Hand-Breathe: Noncontact Monitoring of Breathing Abnormalities From Hand Palm

In the post-COVID-19 world, radio frequency (RF)-based noncontact methods, for example, software-defined radios (SDRs)-based methods, have emerged as promising candidates for intelligent remote sensing of human vitals and could help in the containment of contagious viruses like COVID-19. To this end, this work utilizes the universal software radio peripherals (USRPs)-based SDRs along with classical machine-learning (ML) methods to design a noncontact method to monitor different breathing abnormalities. Under our proposed method, a subject rests his/her hand on a table in between the transmit and receive antennas, while an orthogonal frequency division multiplexing (OFDM) signal passes through the hand. Subsequently, the receiver extracts the channel frequency response (CFR) [basically, fine-grained wireless channel state information (WCSI)] and feeds it to various ML algorithms that eventually classify between different breathing abnormalities. Among all classifiers, the linear support vector machine (SVM) classifier resulted in a maximum accuracy of 88.1%. To train the ML classifiers in a supervised manner, data were collected by doing real-time experiments on four subjects in a laboratory environment. For the label-generation purpose, the breathing of the subjects was classified into three classes: normal, fast, and slow breathing.
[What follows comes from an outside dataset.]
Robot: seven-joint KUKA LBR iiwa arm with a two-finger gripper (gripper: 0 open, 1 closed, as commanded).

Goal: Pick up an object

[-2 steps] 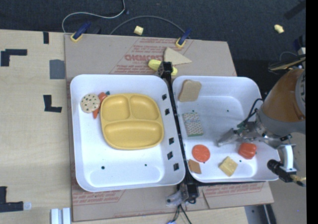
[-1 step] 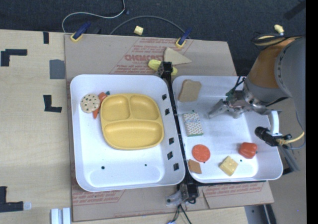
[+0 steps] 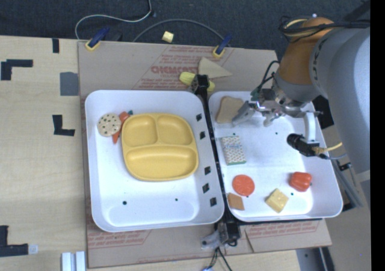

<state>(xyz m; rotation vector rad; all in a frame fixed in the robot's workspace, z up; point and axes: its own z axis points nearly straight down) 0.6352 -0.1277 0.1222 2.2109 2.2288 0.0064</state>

Furthermore, in addition to our proposed method (where only a hand is exposed to RF signals), we also implemented and tested the state-of-the-art method (where a full chest is exposed to RF radiation). The performance comparison of the two methods reveals a tradeoff, that is, the accuracy of our proposed method is slightly inferior but our method results in minimal body exposure to (nonionizing) RF radiation, compared to the benchmark method.